### YOUR TASK
Could you please repeat the data below word for word?

### DATASET
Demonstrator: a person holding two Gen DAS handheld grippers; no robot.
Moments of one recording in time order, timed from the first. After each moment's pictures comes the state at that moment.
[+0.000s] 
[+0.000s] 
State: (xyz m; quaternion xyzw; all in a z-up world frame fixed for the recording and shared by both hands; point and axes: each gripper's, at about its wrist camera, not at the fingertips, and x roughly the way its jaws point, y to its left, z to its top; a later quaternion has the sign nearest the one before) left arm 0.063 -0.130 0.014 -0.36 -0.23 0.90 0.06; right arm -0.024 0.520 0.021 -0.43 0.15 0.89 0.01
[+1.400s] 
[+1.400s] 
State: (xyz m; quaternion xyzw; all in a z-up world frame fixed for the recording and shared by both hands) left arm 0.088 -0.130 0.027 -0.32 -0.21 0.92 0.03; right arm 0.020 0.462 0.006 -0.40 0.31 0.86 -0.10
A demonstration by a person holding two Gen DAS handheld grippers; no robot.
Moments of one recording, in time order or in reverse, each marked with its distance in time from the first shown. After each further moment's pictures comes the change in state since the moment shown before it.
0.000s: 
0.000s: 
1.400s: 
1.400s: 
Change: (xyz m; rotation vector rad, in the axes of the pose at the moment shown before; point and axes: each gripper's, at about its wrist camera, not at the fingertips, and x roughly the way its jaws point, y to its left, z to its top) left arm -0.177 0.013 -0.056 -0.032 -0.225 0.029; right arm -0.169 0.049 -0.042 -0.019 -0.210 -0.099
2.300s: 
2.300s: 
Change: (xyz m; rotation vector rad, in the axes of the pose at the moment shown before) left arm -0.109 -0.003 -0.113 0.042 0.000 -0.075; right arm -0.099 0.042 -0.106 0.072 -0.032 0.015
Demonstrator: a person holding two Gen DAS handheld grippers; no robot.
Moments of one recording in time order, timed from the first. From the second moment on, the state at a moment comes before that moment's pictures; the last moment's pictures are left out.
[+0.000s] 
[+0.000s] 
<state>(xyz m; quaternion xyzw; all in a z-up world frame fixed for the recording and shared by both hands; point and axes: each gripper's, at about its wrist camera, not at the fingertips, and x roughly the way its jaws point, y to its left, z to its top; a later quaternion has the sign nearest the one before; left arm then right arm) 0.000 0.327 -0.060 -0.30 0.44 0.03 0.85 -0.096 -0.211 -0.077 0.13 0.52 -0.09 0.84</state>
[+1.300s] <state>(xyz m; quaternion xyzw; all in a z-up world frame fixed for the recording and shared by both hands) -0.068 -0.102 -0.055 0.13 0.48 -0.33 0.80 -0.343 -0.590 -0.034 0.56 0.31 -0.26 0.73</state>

### WRITTEN SOLUTION
Demonstrator: a person holding two Gen DAS handheld grippers; no robot.
Moments of one recording in time order, timed from the first. After each moment's pictures comes the state at that moment.
[+0.000s] 
[+0.000s] 
State: (xyz m; quaternion xyzw; all in a z-up world frame fixed for the recording and shared by both hands; point and axes: each gripper's, at about its wrist camera, not at the fingertips, and x roughly the way its jaws point, y to its left, z to its top; a later quaternion has the sign nearest the one before) left arm 0.063 -0.130 0.014 -0.36 -0.23 0.90 0.06; right arm -0.024 0.520 0.021 -0.43 0.15 0.89 0.01
[+1.400s] 
[+1.400s] 
State: (xyz m; quaternion xyzw; all in a z-up world frame fixed for the recording and shared by both hands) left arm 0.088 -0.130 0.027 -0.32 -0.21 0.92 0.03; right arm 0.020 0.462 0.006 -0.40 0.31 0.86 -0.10
A demonstration by a person holding two Gen DAS handheld grippers; no robot.
Moments of one recording, in time order or in reverse, each marked with its distance in time from the first shown. After each further moment's pictures comes the change in state since the moment shown before it.
0.000s: 
0.000s: 
1.400s: 
1.400s: 
Change: (xyz m; rotation vector rad, in the axes of the pose at the moment shown before; point and axes: each gripper's, at about its wrist camera, not at the fingertips, and x roughly the way its jaws point, y to its left, z to its top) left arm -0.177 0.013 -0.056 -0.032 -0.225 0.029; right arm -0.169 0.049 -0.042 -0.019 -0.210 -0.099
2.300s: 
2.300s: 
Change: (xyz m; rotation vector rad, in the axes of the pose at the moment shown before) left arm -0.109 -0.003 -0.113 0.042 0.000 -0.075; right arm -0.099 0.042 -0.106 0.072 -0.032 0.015
Demonstrator: a person holding two Gen DAS handheld grippers; no robot.
Moments of one recording in time order, timed from the first. From the second moment on, the state at a moment comes before that moment's pictures; the last moment's pictures are left out.
[+0.000s] 
[+0.000s] 
<state>(xyz m; quaternion xyzw; all in a z-up world frame fixed for the recording and shared by both hands; point and axes: each gripper's, at about its wrist camera, not at the fingertips, and x roughly the way its jaws point, y to its left, z to its top; a later quaternion has the sign nearest the one before; left arm then right arm) 0.000 0.327 -0.060 -0.30 0.44 0.03 0.85 -0.096 -0.211 -0.077 0.13 0.52 -0.09 0.84</state>
[+1.300s] <state>(xyz m; quaternion xyzw; all in a z-up world frame fixed for the recording and shared by both hands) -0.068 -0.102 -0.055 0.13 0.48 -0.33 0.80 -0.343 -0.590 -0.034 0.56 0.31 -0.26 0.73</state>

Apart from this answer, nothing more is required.